ADAMH Bd. v. D.F., 10th Dist. Franklin No. 06AP-609, 2006-Ohio-4786, ¶ 9-10. And
evidence of paranoia and eccentric behavior combined with a dysfunctional family was
sufficient to order treatment. In re Mental Illness of Thomas, 108 Ohio App.3d 697,
700-702, 671 N.E.2d 616 (1996). But conduct that is merely “bothersome or annoying”
is insufficient to order involuntary treatment. In re Slabaugh, 16 Ohio App.3d 255,
257, 475 N.E.2d 497 (10th Dist.1984).
{¶18} Here, the trial court found Ezeh to be a mentally-ill person subject to
court-ordered treatment under R.C. 5122.01(B)(2), (3), and (4). We agree.
6 OHIO FIRST DISTRICT COURT OF APPEALS
{¶19} The expert testimony presented clear and convincing evidence showing
that Ezeh was a mentally-ill person, who, because of his illness, represented a
substantial risk of physical harm to others under R.C. 5122.01(B)(2). Ezeh had been
threatening Summit staff and patients and refused to voluntarily engage in treatment
or take medication. Ezeh’s violent behavior was “getting to an extreme.” Ezeh became
disorderly and destructive due to his mental illness.
{¶20} The state presented clear and convincing evidence that Ezeh had a
substantial mental disorder, the mental disorder grossly impaired his functioning, and
Ezeh was subject to court-ordered treatment because his behavior represented a
substantial risk of physical harm to others that satisfied R.C. 5122.01(B)(2).
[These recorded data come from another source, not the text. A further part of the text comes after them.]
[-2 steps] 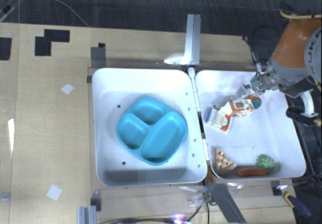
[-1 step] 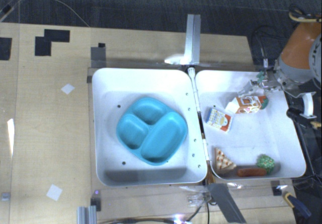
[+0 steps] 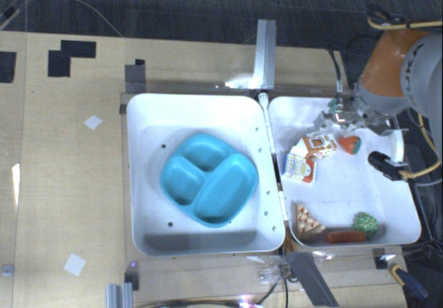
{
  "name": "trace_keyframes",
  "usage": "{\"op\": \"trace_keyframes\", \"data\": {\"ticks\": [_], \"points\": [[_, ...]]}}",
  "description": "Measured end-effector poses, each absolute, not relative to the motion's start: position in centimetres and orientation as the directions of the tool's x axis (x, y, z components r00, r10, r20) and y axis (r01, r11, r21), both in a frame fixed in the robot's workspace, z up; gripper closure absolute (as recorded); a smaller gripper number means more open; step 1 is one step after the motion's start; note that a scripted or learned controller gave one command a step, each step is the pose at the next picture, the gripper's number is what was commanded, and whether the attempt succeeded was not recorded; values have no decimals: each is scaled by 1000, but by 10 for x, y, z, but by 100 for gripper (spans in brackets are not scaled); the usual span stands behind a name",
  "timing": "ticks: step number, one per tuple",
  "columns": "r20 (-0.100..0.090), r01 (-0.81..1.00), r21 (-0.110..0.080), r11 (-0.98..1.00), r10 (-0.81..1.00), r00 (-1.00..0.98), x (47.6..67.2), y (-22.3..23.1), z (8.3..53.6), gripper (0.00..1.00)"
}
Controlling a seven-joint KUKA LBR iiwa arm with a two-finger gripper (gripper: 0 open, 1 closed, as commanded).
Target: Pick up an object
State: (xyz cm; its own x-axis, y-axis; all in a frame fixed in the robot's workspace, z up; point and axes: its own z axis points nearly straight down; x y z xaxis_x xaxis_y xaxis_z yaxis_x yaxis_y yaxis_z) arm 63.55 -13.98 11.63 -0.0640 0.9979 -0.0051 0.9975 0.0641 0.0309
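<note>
The right bin (image 3: 387, 192) holds several small items. A white carton with orange and blue print (image 3: 309, 156) lies near its left wall. A red-orange toy with a green tip (image 3: 351, 144) sits just to the carton's right. Along the front edge lie a pizza slice (image 3: 306, 220), a brown sausage (image 3: 344, 236) and a green broccoli (image 3: 365, 223). My gripper (image 3: 338, 118) hangs over the back of this bin, just above and behind the carton and the red toy. Nothing shows in its grasp.
The left bin (image 3: 149, 161) bears a blue divided plate (image 3: 209, 179). A metal post (image 3: 266, 57) stands behind the wall between the bins. The arm's orange band (image 3: 384, 64) and black cables (image 3: 387, 165) lean over the right bin's right side.
</note>
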Motion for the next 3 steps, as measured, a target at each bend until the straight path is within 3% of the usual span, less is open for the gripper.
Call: {"op": "trace_keyframes", "data": {"ticks": [1, 2, 3], "points": [[-14, 981, 49, 189, 982, -189, 622, -188, 110, 0], [-5, 952, 8, 306, 952, -306, 643, -192, 88, 0], [0, 1000, 6, 20, 1000, -20, 595, -116, 98, 0]]}}
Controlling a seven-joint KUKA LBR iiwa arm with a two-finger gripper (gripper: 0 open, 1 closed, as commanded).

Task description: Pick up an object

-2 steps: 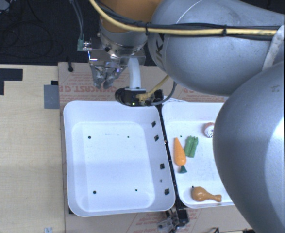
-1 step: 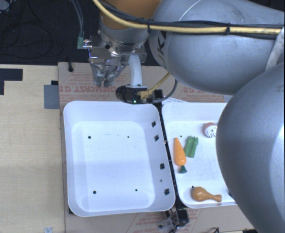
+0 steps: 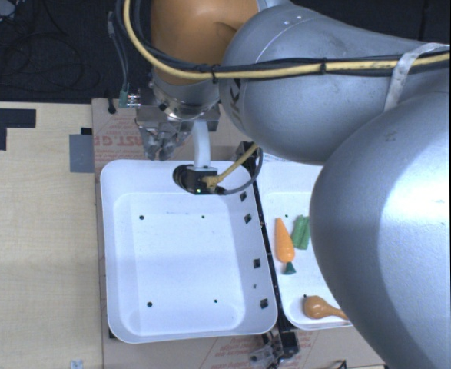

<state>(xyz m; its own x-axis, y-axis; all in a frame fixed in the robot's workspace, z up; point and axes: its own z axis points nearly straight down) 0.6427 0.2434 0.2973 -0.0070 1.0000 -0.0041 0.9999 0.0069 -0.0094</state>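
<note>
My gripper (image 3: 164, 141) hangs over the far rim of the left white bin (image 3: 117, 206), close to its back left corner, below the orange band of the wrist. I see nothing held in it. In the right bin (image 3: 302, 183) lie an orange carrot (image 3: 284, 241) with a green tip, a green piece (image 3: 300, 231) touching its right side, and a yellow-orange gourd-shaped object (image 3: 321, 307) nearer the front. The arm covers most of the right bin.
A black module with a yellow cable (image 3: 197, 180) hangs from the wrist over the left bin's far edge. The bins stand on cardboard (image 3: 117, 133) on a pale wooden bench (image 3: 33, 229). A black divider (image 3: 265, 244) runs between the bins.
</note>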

{¶21} Ezeh’s sole assignment of error is overruled.
III. Conclusion
{¶22} Ezeh’s appeal is not moot. The record demonstrates that the probate
court’s judgment was based on competent, credible evidence. We affirm the probate
court’s judgment.
Judgment affirmed.
MYERS, P.J., and BERGERON, J., concur.
Please note:
The court has recorded its entry on the date of the release of this opinion.